I created a set of cards that described different art styles. Each student had to randomly choose one of the cards from a pile. Then, the students researched their art styles before creating self-portraits in those specific styles. You can see more examples here.
 
These are just a few ideas of ways to use art history to add choice to your lesson planning. If I was teaching high school, I would love to do a project based on one of my favorite YouTube channels, Epic Rap Battles of History. Note- make sure you preview first as some have adult language and content.

…and in honor of February, here is a link to a pinterest board of heart art projects, all based on different artists!
 
 

How do you add art history to your lessons?
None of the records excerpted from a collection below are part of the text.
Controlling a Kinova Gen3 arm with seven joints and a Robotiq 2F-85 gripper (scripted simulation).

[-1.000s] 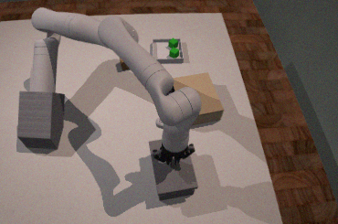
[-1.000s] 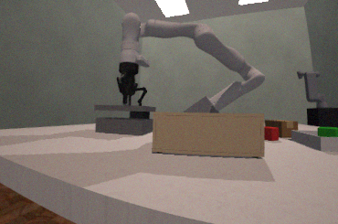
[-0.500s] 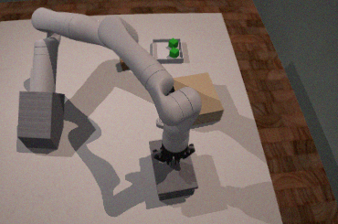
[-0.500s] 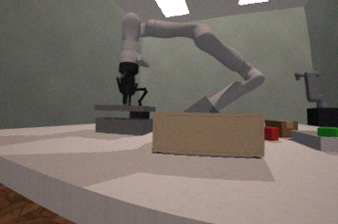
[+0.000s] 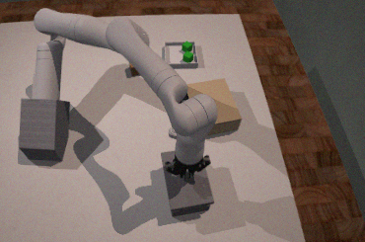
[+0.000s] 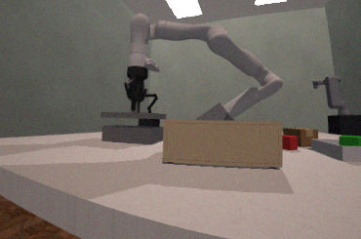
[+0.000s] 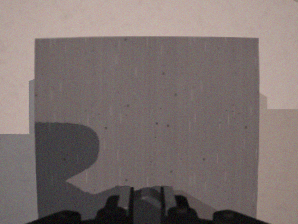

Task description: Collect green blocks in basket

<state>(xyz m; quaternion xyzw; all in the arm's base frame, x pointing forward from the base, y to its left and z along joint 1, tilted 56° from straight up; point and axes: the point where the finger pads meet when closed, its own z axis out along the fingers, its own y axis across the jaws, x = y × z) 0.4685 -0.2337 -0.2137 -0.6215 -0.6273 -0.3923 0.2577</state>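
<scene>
Now: the metal box 90 mm below my hand. Also, from my hand: cardboard box 130 mm behind, 560 mm to the left, 80 mm below; light wooden cabinet 120 mm ahead, 300 mm to the left, 80 mm below; red block 20 mm behind, 490 mm to the left, 100 mm below.
</scene>
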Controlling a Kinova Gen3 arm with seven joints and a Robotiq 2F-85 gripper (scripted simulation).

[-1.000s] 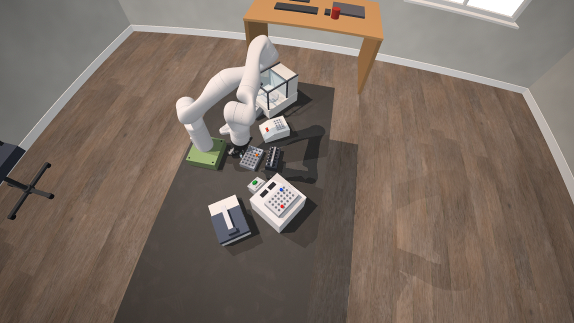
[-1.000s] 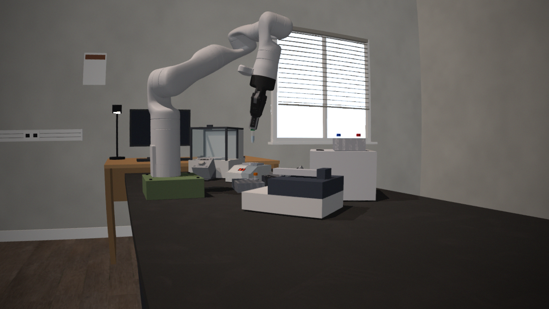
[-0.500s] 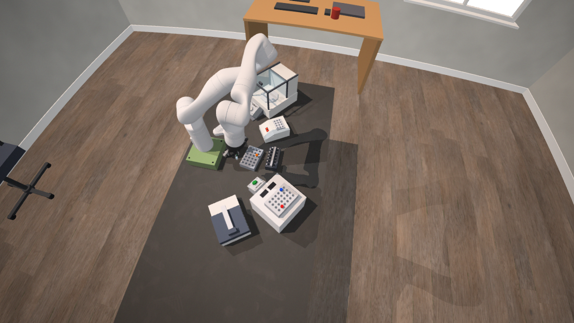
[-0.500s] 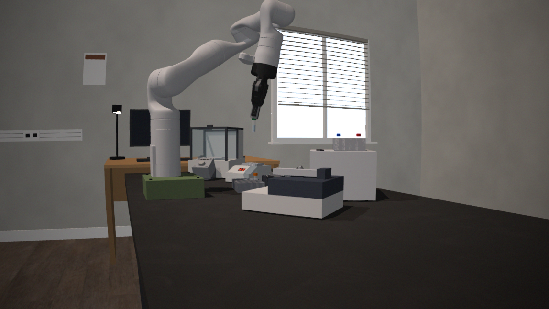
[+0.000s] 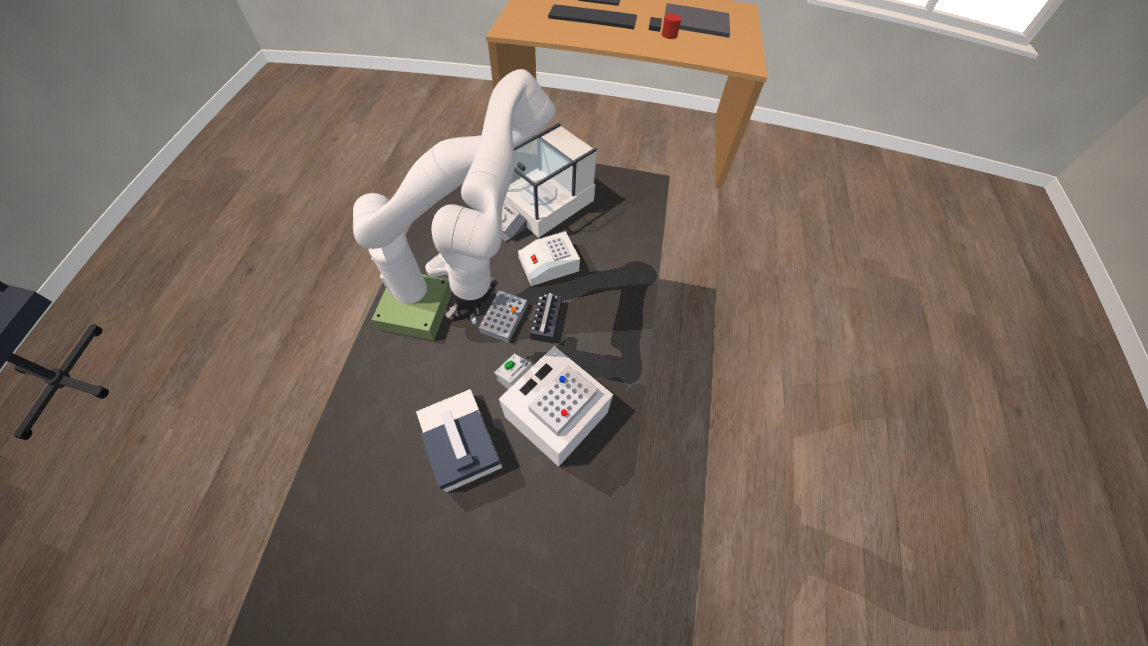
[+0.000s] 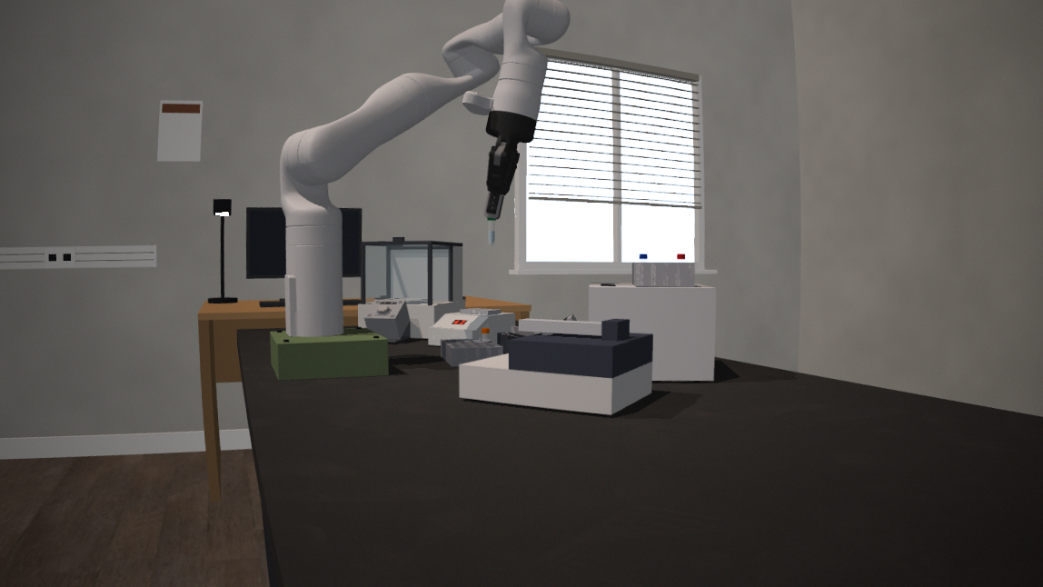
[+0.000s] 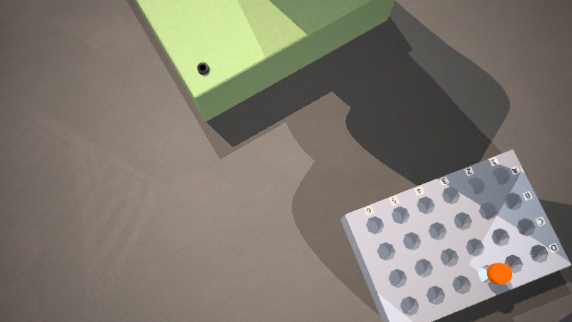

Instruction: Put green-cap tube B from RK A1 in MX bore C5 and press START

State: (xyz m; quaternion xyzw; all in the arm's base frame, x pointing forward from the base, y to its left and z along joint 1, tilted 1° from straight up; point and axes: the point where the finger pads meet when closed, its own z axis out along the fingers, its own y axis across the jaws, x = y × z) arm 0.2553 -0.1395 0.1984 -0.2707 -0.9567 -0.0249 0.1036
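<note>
Right now my hand is 23 cm short of the red-capped tube, 16 cm to the left of it and 10 cm above it. Also, from my hand: blue-capped tube (22 cm ahead, 10 cm below, 9 cm to the right); green start key (18 cm below, 7 cm ahead, 3 cm to the right); orange-capped tube (23 cm below, 14 cm to the left, 4 cm ahead).
</note>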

Who is your favorite artist to teach?

 
 
 

Jennifer Carlisle

Jen is a middle school art teacher from Norfolk, NE who loves exploring and teaching art through traditional and digital art mediums.

Related

  • Dan

    My high school art teachers did a department wide “Art Madness” every March building a bracket with famous artists in it. Each week our teachers would give a brief bio on the head-to-head match-up (like Modigliani vs. Van Gogh) and all the students voted for their preference based off the info/pictures of the artist’s work. It made art history a lot of fun because sometimes spontaneous discussions would arise on who was better and we would find ourselves rooting for underdogs like Sandy Skoglund to take down the juggernauts like Michelangelo. When it got to the elite eight and final four teachers would sneak quizzes in on us because we had seen those artists multiple times (and as they were voted on, many students gained more interest in these artists)
    4 years of this actually helped prepare me for surviving all my art history classes in college!

  • Jeff Lahr

    I am curious if you use specific sites for research. I have had the experience with middle school students using the internet and coming across sites that their parents thought inappropriate.

    • Jennifer Carlisle

      If the search is more open my kids do a lot of Wikipedia. The small summary box is great for summarizing the artists life and most (not all) the pictures are okay. Whenever we do an online search we have the “there are people in art pictures who don’t have on clothes, their are called nudes. What you do when you see one makes the difference if you get into trouble.” talk. If we are doing a more limited search I will create a document with links to the websites I want them to use. Sometimes it is easiest to just print off information sheets for each artist and have them research that way. Hope that helps.